Pearl Harbor pilot became evangelist

Posted by DarthDilbert at 12/05/2008 11:23:00 PM

Shortly after Mitsuo Fuchida led the Japanese attack on Pearl Harbor, he discovered just how fortunate he was to be living.

Along with the 21 holes that visibly pocked the 39-year-old’s aircraft, a mechanic on the aircraft carrier Akagi found a frayed elevator cable that dangled from Fuchida's reconnaissance bomber by a single thread. If it had been severed, the inevitable crash could have killed the flight commander — whose radio message "Tora! Tora! Tora!" was the final go-ahead for the attack that drew the United States into World War II.

To Fuchida, who did not consider himself a spiritual man at the time, dodging the flak over Pearl Harbor was a lucky break. But as the war wore on, escaping death became a rite of passage for the man, leading him 30 years later to tell now-retired Stars and Stripes reporter Hal Drake that "someone had his hand on my head."

[A few years later] Fuchida became curious about the Christian god.

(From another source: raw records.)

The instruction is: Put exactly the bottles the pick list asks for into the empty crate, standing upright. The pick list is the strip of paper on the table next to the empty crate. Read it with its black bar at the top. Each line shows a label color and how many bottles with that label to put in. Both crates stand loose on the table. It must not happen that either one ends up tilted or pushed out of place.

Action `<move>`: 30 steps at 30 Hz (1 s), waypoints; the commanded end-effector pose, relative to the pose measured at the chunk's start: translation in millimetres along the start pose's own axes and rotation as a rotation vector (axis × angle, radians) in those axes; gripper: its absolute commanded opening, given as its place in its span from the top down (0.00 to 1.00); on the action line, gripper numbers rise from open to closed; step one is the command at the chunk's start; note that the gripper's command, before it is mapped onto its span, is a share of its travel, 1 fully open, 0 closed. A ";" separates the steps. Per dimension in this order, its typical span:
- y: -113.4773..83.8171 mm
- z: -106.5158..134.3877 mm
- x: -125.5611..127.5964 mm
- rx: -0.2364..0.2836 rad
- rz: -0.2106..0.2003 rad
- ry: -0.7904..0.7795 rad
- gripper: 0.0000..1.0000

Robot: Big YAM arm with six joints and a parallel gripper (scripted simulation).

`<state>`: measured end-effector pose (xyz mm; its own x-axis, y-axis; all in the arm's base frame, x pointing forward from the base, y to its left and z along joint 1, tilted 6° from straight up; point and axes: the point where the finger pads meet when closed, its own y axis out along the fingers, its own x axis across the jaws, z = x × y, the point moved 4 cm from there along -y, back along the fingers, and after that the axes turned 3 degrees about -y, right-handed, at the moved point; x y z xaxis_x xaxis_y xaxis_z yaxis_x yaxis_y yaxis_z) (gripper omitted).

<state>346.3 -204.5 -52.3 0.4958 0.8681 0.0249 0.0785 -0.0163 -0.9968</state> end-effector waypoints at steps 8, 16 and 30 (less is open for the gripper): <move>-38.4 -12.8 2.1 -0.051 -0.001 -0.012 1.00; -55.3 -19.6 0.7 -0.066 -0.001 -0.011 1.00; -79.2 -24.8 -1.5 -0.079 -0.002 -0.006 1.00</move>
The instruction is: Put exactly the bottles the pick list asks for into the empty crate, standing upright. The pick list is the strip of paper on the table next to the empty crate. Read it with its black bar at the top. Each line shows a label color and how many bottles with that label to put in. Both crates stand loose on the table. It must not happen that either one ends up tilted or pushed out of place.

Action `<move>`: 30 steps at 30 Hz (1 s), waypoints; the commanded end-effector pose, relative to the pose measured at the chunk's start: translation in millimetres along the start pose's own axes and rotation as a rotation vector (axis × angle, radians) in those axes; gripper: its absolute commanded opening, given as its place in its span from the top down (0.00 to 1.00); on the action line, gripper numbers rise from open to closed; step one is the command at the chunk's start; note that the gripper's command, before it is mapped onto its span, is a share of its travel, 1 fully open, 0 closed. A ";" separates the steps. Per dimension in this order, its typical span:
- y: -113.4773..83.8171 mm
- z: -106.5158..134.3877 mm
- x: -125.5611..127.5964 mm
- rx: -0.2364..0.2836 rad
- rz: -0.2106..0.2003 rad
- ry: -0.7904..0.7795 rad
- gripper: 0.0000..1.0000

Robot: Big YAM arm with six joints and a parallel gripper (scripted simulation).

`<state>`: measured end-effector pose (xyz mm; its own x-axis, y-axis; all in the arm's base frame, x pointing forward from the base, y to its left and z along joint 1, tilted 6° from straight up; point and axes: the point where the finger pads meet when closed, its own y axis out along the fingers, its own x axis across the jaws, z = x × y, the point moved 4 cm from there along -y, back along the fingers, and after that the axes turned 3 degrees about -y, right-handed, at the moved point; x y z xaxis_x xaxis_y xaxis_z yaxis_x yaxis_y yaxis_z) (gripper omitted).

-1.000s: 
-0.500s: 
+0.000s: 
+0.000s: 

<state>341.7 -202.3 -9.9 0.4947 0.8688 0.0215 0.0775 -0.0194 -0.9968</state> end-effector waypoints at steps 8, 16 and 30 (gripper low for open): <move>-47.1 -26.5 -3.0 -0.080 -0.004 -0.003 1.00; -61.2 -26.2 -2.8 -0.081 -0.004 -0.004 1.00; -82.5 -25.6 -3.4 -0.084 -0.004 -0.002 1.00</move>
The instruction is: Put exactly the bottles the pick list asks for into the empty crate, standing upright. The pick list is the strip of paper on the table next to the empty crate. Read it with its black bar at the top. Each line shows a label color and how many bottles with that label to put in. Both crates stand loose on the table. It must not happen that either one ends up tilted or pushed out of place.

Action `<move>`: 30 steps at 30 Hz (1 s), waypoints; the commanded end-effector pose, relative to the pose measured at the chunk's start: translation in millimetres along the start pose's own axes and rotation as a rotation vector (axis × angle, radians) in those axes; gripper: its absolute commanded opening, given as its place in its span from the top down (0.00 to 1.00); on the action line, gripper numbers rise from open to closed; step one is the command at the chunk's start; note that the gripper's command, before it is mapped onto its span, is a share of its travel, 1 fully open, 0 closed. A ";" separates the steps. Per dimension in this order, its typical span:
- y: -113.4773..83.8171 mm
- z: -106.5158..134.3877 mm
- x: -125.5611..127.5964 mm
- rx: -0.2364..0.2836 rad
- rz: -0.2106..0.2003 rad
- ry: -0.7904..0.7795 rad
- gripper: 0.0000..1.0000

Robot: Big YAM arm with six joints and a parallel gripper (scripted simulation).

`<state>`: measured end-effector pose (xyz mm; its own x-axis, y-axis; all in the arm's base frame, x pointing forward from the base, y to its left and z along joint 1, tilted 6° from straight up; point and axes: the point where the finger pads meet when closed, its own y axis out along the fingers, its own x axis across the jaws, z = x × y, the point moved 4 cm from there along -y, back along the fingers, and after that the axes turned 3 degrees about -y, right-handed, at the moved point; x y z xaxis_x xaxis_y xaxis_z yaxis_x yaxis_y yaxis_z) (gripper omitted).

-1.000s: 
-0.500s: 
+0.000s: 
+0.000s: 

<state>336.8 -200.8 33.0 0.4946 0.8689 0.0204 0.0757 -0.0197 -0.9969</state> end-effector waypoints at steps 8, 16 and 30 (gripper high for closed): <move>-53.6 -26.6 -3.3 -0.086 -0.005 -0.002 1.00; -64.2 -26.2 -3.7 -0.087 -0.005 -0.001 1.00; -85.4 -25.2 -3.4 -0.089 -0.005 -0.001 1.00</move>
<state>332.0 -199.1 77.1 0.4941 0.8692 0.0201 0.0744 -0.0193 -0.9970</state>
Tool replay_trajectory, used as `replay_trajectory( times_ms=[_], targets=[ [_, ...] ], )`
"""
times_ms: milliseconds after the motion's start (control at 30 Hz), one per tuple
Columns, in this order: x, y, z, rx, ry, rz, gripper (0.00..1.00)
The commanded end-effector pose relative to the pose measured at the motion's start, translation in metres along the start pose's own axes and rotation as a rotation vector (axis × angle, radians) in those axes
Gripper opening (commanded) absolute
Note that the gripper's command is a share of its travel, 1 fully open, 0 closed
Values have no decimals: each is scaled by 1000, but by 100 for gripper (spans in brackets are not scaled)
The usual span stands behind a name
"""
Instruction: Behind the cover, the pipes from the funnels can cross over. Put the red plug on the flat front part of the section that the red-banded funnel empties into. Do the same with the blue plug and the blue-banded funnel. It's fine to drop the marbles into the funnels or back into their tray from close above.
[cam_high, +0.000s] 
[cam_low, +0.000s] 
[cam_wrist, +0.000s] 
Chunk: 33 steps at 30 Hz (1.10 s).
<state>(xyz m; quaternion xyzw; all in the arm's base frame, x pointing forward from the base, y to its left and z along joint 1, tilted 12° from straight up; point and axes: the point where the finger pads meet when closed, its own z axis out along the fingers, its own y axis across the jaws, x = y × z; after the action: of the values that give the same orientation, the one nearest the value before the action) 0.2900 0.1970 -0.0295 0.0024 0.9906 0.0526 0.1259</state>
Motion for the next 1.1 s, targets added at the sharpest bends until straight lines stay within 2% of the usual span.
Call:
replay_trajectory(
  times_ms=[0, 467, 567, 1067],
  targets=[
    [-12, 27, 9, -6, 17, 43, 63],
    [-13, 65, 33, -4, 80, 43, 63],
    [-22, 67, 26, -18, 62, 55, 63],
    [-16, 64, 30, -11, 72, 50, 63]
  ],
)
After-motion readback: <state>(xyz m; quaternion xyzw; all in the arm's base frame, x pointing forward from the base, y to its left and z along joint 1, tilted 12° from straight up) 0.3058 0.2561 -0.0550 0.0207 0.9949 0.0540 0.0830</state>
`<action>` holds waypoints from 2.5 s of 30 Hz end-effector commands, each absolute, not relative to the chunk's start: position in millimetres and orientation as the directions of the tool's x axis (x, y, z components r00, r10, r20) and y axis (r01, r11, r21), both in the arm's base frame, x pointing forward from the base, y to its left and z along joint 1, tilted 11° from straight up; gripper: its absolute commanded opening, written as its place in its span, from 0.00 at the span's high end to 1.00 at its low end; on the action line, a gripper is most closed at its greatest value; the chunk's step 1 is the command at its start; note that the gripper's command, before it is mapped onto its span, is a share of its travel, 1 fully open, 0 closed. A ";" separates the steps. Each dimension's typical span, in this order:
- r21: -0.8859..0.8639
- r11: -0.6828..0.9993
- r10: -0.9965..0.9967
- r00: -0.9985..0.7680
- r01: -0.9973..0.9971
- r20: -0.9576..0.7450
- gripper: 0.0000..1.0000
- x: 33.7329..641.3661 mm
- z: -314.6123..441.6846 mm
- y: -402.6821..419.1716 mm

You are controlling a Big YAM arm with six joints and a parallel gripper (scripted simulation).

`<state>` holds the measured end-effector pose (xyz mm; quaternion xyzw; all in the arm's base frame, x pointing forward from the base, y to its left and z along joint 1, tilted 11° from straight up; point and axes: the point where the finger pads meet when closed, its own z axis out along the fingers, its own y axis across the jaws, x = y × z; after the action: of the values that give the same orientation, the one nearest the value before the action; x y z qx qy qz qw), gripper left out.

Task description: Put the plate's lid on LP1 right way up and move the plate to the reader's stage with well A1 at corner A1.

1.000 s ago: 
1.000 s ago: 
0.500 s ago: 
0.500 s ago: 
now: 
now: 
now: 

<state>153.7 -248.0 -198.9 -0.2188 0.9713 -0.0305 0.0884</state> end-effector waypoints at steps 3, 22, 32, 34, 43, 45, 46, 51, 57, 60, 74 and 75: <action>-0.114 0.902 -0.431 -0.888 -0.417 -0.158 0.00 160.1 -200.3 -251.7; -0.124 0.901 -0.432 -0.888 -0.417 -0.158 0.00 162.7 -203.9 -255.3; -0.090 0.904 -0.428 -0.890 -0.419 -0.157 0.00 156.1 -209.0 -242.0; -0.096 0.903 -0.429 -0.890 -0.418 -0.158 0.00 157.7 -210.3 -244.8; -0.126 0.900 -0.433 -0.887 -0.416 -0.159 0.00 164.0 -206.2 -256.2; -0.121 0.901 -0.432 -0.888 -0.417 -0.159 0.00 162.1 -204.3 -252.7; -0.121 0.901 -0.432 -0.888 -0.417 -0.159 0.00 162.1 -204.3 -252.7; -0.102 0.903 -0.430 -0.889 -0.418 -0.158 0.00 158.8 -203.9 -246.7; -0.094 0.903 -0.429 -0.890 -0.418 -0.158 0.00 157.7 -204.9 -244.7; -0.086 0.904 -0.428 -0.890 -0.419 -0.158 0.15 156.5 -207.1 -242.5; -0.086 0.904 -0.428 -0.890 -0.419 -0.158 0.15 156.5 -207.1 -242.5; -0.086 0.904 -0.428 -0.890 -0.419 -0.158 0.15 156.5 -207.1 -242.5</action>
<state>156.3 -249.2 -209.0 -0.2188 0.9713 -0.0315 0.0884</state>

He again was ordered to testify in 1948 and, as he got off the train at Shibuya Station, a Western man handed him a missionary pamphlet titled "I Was a Prisoner in Japan." The subject was Jacob DeShazer, one of the Doolittle Raiders whose carrier-launched B-25s bombed Japan in 1942. DeShazer’s plane crash-landed in China, where Japanese occupiers captured and imprisoned him.

After his capture, DeShazer was repeatedly tortured and witnessed the execution of three of his crewmembers while another slowly died of malnutrition.

Like Fuchida, DeShazer couldn’t understand why his life was spared amid so much death. A friend lent him a Bible, which he quickly devoured. Moved by the story of Christ asking for forgiveness of those who crucified him, DeShazer vowed he would return to Japan to do missionary work if his life were spared.

For a second time, a story of the human ability to forgive one’s enemies rocked Fuchida. This time it stuck.

"That’s when I met Jesus," Fuchida told Drake. "Looking back, I can see now that the Lord had laid his hand upon me so that I might serve him."

Fuchida lived out the remainder of his years traveling the world as an evangelist. His story was celebrated in Reader’s Digest magazine, and he befriended such notables as the Rev. Billy Graham.

The man who wouldn’t die in war was finally conquered by diabetes in 1976.

I was fortunate to meet Mr. Fuchida when I was a kid when he spoke to our Royal Ambassadors group at my church. They are also working to make a movie about him. I couldn't think of anyone more deserving.